I won’t feel guilty for it.

Then it was Thanksgiving.

It was around then Danica came into our lives. Apparently, I have a younger sister. Half-sister, technically, but that’s just semantics. Her mother was one of Stan’s hookups, and I never knew about it.

She’s only a few years younger than me and, my whole life, I never knew it. Never knew I had other family out there in the world.

She’s had a rough go of things and is staying with us for a bit since, like me, she isn’t interested in spendi

ng the holidays with her biological father.

While I’m glad to have Danica here, I intend to marry my girl before the year is up, and, right now, we finally have the apartment to ourselves.

“If this is really our Christmas and we’re doing things how we want, then I’m doing it my way,” I tell her.

“I kind of want to keep teasing you, but I also want my ring. Okay, go get it,” she smiles.

She beat me to proposing, so it isn’t like I could drop to my knee and surprise her with a grand gesture. I’m trying to make up for it in other ways and am nervous as hell about them.

Standing from the couch, I take her hand and pull her up.
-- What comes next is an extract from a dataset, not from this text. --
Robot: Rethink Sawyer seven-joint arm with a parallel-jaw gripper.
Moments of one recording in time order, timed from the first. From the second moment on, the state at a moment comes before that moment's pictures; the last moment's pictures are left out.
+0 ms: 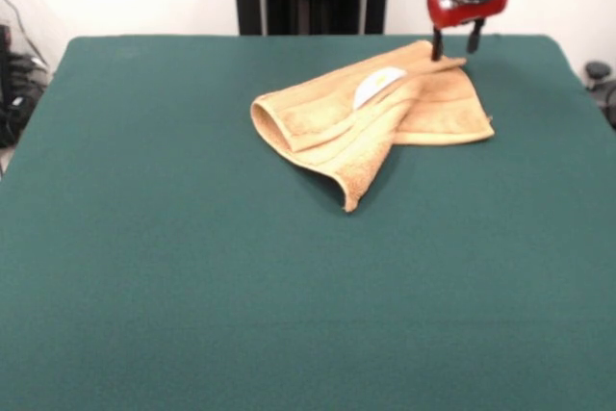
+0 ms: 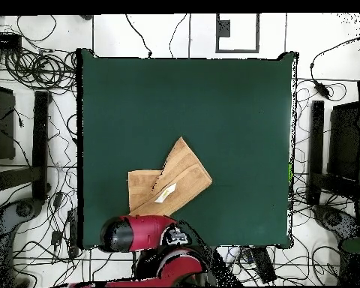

She’s still wrapped in only a blanket, and we move over to the stockings by the fireplace.

“I’m so excited, gimme, gimme, gimme,” she squeals.

God, I hope she likes it. I researched and read everything I could find online, but I was on my own for this.

She was so specific on the kind of ring she did not want, I may have gone too far. No diamonds because she has ethical concerns about their sourcing, plus she thinks lab-created diamonds are ‘cooler’ anyway. Nothing too showy because that isn’t her. Nothing that can get damaged at work.

The same girl who wanted to ride a beat up Vespa around Budapest was not going to be impressed with a giant rock from Tiffany’s.